*Your task*. Within the data below, count the lines that include "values" and give only the count.

*Exercise data*.

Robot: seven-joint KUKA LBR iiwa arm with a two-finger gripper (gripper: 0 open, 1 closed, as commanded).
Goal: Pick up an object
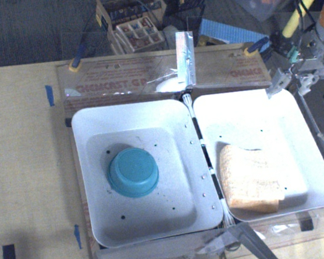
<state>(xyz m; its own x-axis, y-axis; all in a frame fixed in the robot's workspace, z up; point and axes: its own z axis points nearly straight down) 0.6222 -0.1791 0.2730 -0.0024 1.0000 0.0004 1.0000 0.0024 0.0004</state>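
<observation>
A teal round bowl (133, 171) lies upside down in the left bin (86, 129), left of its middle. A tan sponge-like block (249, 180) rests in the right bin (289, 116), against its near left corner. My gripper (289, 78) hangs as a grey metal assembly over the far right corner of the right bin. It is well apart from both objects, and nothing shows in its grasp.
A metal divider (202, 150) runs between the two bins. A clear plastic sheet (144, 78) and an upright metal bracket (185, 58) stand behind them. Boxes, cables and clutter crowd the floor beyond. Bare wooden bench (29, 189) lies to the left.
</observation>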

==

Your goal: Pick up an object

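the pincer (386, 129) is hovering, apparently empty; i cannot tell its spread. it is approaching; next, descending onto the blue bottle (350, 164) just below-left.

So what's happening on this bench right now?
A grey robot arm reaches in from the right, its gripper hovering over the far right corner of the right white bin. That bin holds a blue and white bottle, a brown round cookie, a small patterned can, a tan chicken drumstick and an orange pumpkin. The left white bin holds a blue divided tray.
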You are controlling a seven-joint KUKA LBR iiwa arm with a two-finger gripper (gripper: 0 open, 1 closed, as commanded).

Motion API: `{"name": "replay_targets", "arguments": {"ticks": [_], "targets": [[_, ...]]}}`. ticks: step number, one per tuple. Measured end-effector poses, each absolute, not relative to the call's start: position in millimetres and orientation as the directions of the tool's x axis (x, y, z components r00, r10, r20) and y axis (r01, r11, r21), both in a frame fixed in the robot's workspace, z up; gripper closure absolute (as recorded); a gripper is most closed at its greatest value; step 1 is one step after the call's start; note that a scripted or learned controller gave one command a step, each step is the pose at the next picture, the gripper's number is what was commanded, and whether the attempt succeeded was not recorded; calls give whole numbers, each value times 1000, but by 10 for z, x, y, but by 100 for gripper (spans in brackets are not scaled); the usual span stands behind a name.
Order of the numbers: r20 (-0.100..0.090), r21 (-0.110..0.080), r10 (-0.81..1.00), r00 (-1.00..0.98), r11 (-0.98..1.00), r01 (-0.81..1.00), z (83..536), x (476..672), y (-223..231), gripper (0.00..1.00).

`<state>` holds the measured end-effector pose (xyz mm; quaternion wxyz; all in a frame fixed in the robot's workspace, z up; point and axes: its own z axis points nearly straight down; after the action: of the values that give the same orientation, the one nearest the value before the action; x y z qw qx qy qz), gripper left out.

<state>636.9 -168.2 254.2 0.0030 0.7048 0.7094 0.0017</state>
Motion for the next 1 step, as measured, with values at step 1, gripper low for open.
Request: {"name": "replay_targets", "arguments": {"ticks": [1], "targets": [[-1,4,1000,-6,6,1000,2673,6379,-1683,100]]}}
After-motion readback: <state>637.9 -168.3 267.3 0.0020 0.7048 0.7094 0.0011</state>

*Exercise solution*. 2